Seminorm estimates and joint ergodicity for pairwise independent Hardy sequences

Abstract: We develop a robust structure theory for multiple ergodic averages of commuting transformations along Hardy sequences of polynomial growth. We then apply it to derive a number of novel results on joint ergodicity, recurrence and convergence. In particular, we prove joint ergodicity for (a) pairwise independent Hardy sequences and weakly mixing transformations, (b) strongly independent Hardy sequences and ergodic transformations, (c) strongly irrationally independent Hardy sequences and totally ergodic transformations.
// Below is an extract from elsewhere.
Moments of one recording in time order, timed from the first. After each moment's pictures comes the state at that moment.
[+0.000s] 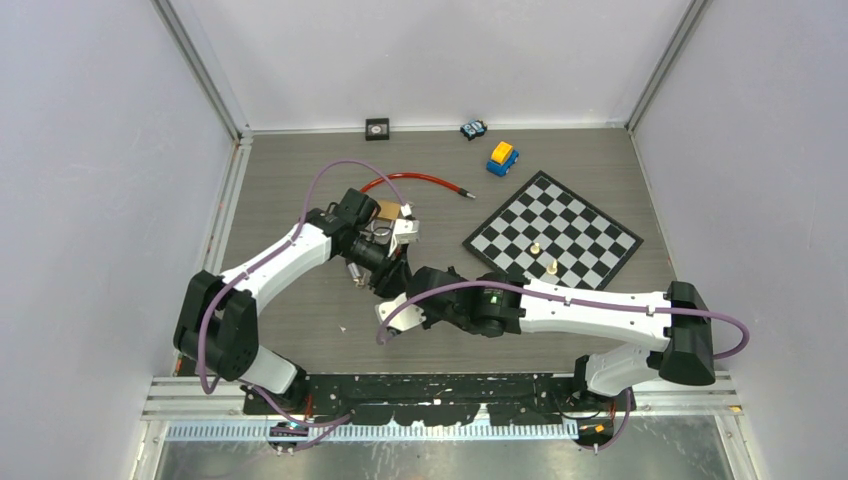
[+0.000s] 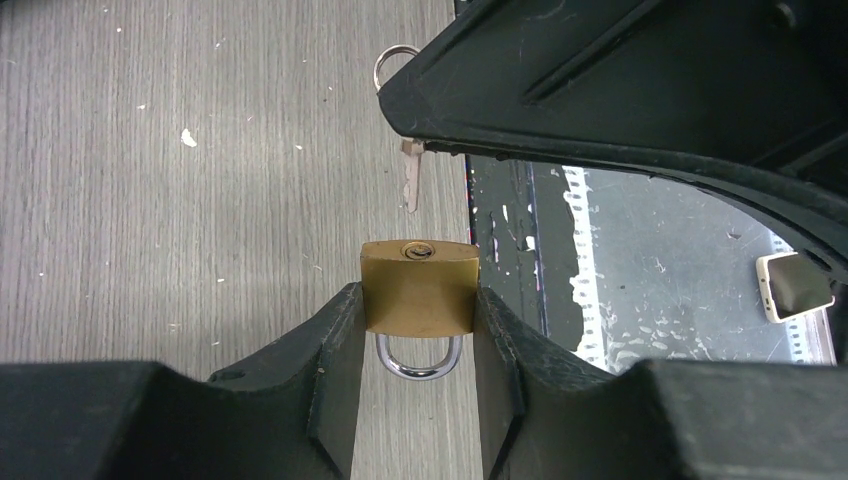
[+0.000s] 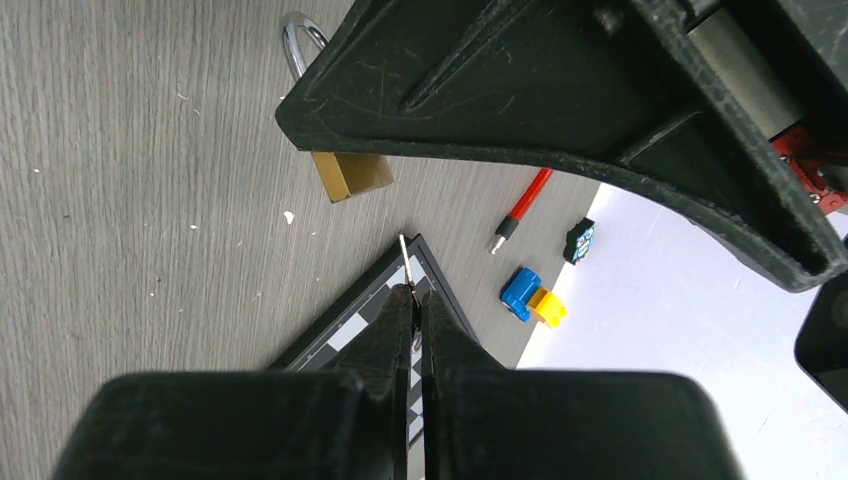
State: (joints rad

We use these joint ergodicity results to provide new recurrence results for multidimensional patterns along strongly independent Hardy sequences, showing for instance that all subsets of $\mathbb{Z}^2$ of positive upper density contain patterns [ (m_1, m_2),\; (m_1 + \lfloor{n^{3/2}}\rfloor, m_2),\; (m_1, m_2 + \lfloor{n^{3/2} + n^{1/2}}\rfloor).] Last but not least, we positively resolve the joint ergodicity classification problem for pairwise independent Hardy sequences, of which the aforementioned families are special cases. While building on recent technical advances (e.g. PET coefficient tracking schemes and joint ergodicity criteria), our work introduces a number of technical developments of its own. We construct a suitable generalization of Host-Kra and box seminorms that quantitatively control ergodic averages along Hardy sequences. We subsequently use them to obtain Host-Kra seminorm estimates for averages along all pairwise independent Hardy sequences. Furthermore, we develop an ergodic version of the quantitative concatenation argument that has recently found extensive use in combinatorics, number theory and harmonic analysis. Lastly, we improve simultaneous Taylor approximations for Hardy sequences.